How To Not Screw Up A / B Testing Your App

This is a guest post by Tim Levine, the data guru at SocialMedia.com.

How many of your app design discussions have ended with: “Okay, let’s test it”? Hopefully you didn’t answer ‘none’, because testing is the fastest way to learn. But it can also misinform business decisions if done carelessly. Instead, I want to help you be careful in the simplest and most common kind of test: The A/B test. Of course, a well-designed multi-variate test is the best use of resources, but we have to roll over before we can crawl.

The most common mistake in A/B testing is not running enough ‘trials.’ The second is running too many. The latter risks wasting potentially more productive opportunities, but the former is far worse because you risk managing by noise. How wasteful it would be to invest in a redesign because of a difference that might just be from random variation!

The table below shows some typical productive opportunities that you might present to a user.
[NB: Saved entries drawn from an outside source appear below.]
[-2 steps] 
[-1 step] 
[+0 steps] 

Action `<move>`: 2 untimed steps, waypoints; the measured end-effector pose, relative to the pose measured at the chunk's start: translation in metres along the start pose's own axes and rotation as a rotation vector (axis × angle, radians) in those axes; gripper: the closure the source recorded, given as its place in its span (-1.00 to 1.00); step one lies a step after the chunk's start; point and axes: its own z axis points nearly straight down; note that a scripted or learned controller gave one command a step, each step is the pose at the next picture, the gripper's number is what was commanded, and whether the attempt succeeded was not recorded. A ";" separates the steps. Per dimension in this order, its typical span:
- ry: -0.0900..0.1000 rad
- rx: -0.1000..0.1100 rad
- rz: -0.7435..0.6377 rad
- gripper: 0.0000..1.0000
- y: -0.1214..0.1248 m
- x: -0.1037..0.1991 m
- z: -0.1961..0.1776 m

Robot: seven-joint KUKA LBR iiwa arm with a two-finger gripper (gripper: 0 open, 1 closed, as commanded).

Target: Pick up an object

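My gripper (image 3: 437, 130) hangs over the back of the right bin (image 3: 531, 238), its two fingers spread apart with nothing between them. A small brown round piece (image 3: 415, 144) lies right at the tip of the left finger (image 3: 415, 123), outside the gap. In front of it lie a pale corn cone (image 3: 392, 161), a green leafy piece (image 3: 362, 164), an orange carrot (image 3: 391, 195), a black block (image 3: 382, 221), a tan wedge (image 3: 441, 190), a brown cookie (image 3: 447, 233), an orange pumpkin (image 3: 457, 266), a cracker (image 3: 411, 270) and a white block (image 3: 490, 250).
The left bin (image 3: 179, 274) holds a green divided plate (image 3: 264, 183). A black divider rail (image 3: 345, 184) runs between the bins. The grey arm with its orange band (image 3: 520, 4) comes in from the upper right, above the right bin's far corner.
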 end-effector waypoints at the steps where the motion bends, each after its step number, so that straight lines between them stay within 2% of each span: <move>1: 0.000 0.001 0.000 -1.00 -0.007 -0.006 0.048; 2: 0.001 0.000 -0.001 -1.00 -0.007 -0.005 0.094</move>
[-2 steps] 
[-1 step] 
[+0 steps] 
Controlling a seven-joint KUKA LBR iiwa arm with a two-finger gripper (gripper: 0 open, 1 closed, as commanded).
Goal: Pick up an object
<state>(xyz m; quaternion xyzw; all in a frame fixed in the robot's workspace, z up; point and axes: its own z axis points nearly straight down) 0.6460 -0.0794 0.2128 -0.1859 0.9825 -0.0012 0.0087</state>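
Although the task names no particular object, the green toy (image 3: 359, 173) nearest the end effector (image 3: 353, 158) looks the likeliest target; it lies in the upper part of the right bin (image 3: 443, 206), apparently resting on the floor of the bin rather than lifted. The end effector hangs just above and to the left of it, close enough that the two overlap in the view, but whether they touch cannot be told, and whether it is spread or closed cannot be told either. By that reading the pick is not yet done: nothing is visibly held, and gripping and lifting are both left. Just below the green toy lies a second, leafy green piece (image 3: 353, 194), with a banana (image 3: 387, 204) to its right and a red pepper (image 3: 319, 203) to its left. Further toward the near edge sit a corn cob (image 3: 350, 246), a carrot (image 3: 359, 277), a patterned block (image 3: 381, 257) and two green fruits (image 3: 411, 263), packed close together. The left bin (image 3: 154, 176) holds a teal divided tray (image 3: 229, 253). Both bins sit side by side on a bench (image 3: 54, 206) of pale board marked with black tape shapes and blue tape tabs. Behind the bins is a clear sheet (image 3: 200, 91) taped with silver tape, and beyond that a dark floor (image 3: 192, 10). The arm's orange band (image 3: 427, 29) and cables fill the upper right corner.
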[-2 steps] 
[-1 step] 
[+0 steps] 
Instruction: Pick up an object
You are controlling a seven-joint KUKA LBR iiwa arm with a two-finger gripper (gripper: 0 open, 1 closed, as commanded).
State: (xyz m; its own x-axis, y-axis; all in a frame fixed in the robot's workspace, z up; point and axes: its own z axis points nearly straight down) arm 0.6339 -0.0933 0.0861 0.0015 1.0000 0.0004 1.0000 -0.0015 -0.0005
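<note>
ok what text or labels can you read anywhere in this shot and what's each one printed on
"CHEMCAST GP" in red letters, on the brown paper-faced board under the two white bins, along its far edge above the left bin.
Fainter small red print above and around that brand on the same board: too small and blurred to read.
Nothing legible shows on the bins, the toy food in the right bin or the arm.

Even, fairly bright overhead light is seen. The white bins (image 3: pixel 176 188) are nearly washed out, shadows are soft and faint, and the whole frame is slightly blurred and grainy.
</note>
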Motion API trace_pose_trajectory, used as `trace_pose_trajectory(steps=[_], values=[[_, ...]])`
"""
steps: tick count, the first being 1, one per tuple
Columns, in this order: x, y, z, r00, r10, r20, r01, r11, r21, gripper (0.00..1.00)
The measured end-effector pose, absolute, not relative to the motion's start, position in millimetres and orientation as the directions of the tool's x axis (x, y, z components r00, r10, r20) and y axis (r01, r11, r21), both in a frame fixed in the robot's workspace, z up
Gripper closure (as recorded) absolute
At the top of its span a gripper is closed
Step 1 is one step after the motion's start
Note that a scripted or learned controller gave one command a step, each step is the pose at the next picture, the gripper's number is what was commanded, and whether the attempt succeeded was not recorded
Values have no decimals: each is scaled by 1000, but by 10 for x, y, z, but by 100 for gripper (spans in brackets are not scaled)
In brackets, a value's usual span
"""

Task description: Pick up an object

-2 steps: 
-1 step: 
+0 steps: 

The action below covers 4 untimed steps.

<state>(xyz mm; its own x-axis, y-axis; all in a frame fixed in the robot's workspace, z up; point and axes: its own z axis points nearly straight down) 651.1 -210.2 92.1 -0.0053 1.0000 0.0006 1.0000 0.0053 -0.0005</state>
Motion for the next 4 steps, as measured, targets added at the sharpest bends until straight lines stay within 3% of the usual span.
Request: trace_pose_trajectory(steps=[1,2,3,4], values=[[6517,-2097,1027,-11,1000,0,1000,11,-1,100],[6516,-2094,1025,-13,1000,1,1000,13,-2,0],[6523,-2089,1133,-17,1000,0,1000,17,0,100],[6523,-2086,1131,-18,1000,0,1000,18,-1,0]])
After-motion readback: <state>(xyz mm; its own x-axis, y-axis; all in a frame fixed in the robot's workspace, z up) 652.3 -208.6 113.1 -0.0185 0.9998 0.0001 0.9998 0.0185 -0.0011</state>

If the user pursues the opportunity, then the trial becomes a ‘success.’ Otherwise, it becomes a ‘failure’. Typical success rates and appropriate sample sizes are included as well. Note that ‘A’ would be one ‘cell’ (group of users) and ‘B’ would be another.

User has the opportunity toTypical Success rate
(successes/opportunities)
Number of trials needed per cell
(see below)
Click an ad0.5%52k impressions
Invite friends12%1871 new users
Proceed to next stage of flow40%366 users entering flow
Click Ad then purchase something0.001%2.6MM impressions

Since SocialMedia enables developers to monetize their apps through ads, let’s suppose that you were considering moving an ad from the top of a page to the bottom. In this example, the ad at the top typically yields a click through rate (CTR) of 0.5%, but you say, “I don’t care about CTR, I care about money!”. We do too, but you ideally want to improve ad performance devoid of any market dynamics. It’s like testing a car on a dynamometer (like when you get your car smogged) because it removes the extra variability of road surface, wind, and driver habit.

The first question is this: “How much better would the ad on the bottom have to do for you to switch?” This is a business decision and becomes the substantial difference that will drive the test design. Do you see coupons for 1% off? Of course not, because marketers know that it’s not enough for people to act. Likewise, your test might precisely determine that moving your ad to the bottom will yield a CTR of 0.5001% – but so what?

While you have to decide at what level you won’t get laughed out of a conference room, I have found that web folks generally consider a 15% or more improvement enough to invest in creative development or site re-design. So our sample size question becomes “How many ad views do we need to declare a statistically significant difference between a CTR of 0.5% and one of 0.575%? This is readily calculable:

  • number of samples required per cell = 2.7 * (p1*(1-p1) + p2*(1-p2))/(p1-p2)^2

So for our example we’d have to run:

  • 2.7 *(0.005*0.995 + 0.00575*0.99425)/(.005-00575)^2 = 51,321 ad views for pages with the ad at the top and that many with the ad at the bottom.

(By the way, the pre-factor of 2.7 has a one-sided confidence level of 95% and power of 50% baked into it. These have to do with the risk of choosing to switch when you shouldn’t and not switching when you should. We’re not running drug trials here so these two choices are fine for our purposes. The above calculation will determine the minimum and also the maximum you need to run.)